To resolve any uncertainty you might have on the safety of noodles’ consumption while managing diabetes, we have put together some factors, as we would see below.
High Sodium Content
Instant noodles can contain anything from 397 to 3678 mg of sodium per 3.5 oz serving, and occasionally even more. This is relatively high considering the WHO recommended daily salt intake limit of 2 g. While salt is necessary for your body's optimal functioning, too much sodium is harmful to your health. Overall, people with diabetes are advised to limit their salt consumption as a high-sodium diet may increase their risk of developing high blood pressure, a prevalent diabetes complication. That is to say, noodles and diabetes don’t go hand in hand.
Low in Fiber and Protein
Instant noodles contain fiber and protein in low quantities, making them a poor weight-loss choice. Protein has been shown to improve satiety and reduce appetite, whereas fiber passes slowly through the digestive tract and promotes sensations of fullness. On the contrary, the intake of food options like noodles might prompt you to eat more than you should, thus making weight loss quite impossible.
Made of Refined Flour
Refined flour is a frequent ingredient in instant noodles. It already has a high starch index, and its carbohydrate content is comparable to many other healthy flour variations. They can affect the kidneys and blood sugar while causing weight gain, detrimental to anyone with diabetes.
Lacks Vital Nutrients
While instant noodles contain some micronutrients, they lack key nutrients such as vitamin A, vitamin B12, vitamin C, among others. This is particularly concerning as nutrients like vitamin C have been found beneficial in reducing blood sugar levels.
Still Bent on Consuming Noodles as a Diabetic?
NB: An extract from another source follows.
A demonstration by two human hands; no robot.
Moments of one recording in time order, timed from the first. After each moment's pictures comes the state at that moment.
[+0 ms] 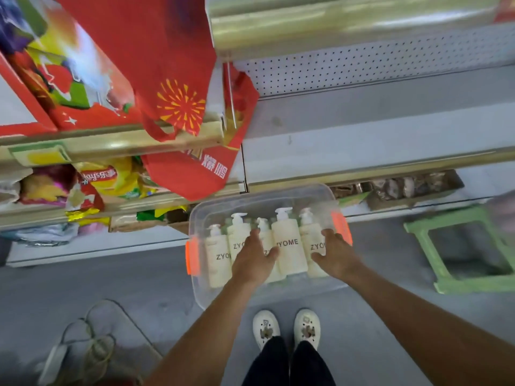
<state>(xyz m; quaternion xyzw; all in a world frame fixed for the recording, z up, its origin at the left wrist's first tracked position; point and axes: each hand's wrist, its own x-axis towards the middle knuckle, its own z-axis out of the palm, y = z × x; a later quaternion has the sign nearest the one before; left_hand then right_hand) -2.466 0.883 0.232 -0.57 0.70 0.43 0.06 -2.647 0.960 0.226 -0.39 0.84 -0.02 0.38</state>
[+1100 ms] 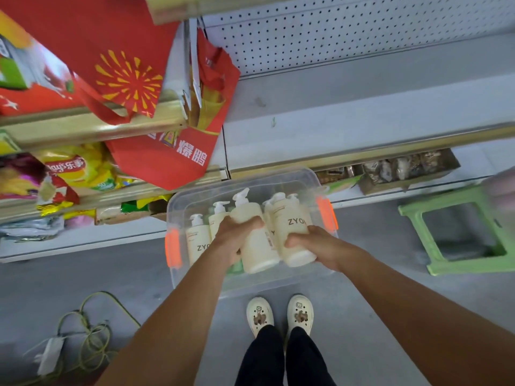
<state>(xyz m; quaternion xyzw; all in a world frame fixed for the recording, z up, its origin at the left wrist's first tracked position) -2.499 0.862 0.235 -0.67 0.38 0.64 -0.04 -2.662 0.960 0.213 -0.14 0.70 -0.23 0.66</state>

On the one hand, people with diabetes can still eat quick noodles on occasion as long as specific requirements are followed. On the other hand, many people consume the entire noodle pack in one sitting, resulting in more than one serving at a go.
However, if you want to eat noodles, it is advised to compare the nutrient levels of different types and brands by looking at their labels. The following tips can come in handy:
- Look for the percentage of sugars: As mentioned above, carbohydrates can be found in refined flour and sugar content. If you can't find ones with no carbs from sugar, go for low sugared ones.
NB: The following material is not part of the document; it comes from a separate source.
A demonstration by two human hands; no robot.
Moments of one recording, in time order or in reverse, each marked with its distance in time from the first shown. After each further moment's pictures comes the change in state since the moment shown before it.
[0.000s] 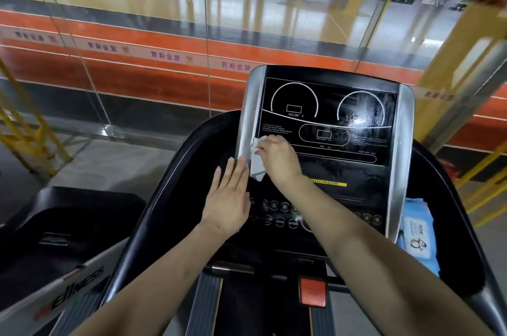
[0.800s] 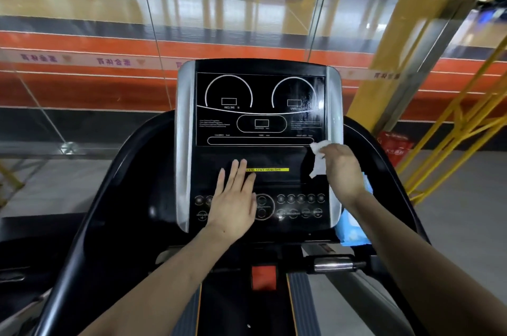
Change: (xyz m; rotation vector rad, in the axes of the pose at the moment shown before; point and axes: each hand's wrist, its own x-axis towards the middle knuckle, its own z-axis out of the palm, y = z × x) left_hand 0.020 0.130 0.012 -0.075 -0.010 0.156; right_hand -0.153 0.217 -0.110 -0.040 0.225 0.256
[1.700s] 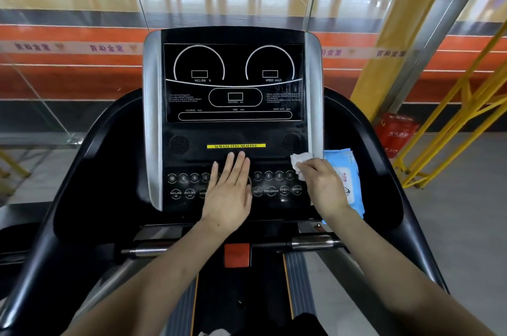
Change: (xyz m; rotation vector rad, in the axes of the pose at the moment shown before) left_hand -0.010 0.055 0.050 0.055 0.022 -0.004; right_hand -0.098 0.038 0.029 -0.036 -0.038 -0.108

- A sodium-reduced diet is a way to go: Compare the sodium content of various brands and make your decision appropriately.
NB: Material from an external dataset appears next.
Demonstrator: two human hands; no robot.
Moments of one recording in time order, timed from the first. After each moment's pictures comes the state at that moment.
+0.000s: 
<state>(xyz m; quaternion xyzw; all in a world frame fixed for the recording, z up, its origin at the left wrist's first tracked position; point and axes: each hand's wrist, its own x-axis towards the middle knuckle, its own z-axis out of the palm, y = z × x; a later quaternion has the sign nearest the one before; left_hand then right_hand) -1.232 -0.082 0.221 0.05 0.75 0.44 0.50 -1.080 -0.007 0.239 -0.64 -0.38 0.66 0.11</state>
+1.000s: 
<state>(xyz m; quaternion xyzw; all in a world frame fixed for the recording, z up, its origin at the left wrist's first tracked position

- Only about 5% of fat content, or about 10 g, should be taken: Higher than that is usually considered unhealthy for someone with diabetes.
- If options without added preservatives are available, select these to avoid the additional disadvantage.
Although these recommendations may be difficult to follow while searching for a healthy instant noodles brand, make sure you tick as many as possible off the list.
How Diabetics Can Include Noodles in Their Diet
Enure your total noodles consumption is within the ADA-recommended diabetic serving of ⅓ cup per meal. Additionally, you can try pairing it with other low-glycemic-index foods, such as non-starchy vegetables (e.g., celery).
Instant noodles, as cheap and easy to prepare as they are, can be a significant health hazard. As a person with diabetes, you should either avoid noodles consumption or stick to the recommended serving.